折柳直言道,“世子未曾说过要修缮这个院子,就算要修缮,也该由世子妃来拿决定,刘姑娘这是凑什么热闹?”
“我……”
江知念察觉到陆君砚周身散发的冷意和戾气愈发浓重,察觉一丝异样,便沉声让其他人都先出去,以免城门失火殃及池鱼。
刘杏儿已经被陆君砚这幅模样吓得眼泪汪汪。
“刘姑娘可知紧挨着琳琅阁的这个院子为何一直荒废着?”云初忽然开口。
刘杏儿哪还敢再说话,只能摇着头。
“那是因为,这凝香院是世子生母荣安侯夫人的院子。”他的声音严肃,这一次刘杏儿是真的闯了大祸,就连江知念也没想到。
她当即侧头去看陆君砚,陆君砚那双没什么神采的眼眸,泛着红意。
想到自己看到的那一片月见草,她心中泛起细细密密的疼。
“这棵桂花树,是夫人生前亲自种下,侯爷每次回府都要来看一眼这桂花树。”
眼下这棵成荫的桂花树,倒在院中,上头的金桂开满,整个院中都是桂花的馨香,可却是这棵树生命的最后一程。

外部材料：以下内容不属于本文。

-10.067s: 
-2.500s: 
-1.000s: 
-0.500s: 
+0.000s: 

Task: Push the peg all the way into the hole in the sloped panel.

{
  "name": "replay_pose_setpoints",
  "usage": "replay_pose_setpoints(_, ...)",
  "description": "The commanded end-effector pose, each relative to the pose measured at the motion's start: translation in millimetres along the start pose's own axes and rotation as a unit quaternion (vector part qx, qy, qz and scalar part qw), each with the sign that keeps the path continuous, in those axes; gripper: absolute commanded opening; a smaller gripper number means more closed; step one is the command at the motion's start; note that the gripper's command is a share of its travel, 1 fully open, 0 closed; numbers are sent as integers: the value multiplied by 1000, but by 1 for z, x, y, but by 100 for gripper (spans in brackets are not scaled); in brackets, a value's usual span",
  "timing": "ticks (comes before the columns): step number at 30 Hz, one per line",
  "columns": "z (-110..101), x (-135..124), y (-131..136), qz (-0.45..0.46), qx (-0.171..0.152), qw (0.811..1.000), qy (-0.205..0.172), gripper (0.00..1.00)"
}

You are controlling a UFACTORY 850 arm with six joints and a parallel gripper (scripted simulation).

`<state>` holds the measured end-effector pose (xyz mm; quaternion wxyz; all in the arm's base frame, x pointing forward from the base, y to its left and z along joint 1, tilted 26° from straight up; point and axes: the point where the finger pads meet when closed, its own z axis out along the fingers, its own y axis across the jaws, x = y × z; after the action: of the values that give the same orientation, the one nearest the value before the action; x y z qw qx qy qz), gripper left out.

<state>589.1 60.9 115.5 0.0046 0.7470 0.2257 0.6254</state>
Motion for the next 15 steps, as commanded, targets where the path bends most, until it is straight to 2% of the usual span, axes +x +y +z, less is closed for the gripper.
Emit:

荣安侯,自陆君砚的生母去世后,回京的次数就越来越少了,就连陆君砚大婚,他也不曾回来,所以凝香院这才荒废起来。
刘杏儿大惊失色,脚下一软,整个人跌坐在地上,这一次,没有人再去扶她,江知念也不会再给她任何一丝同情。
江知念吩咐折柳,“去把琳琅阁的人都带来,将凝香院复原。”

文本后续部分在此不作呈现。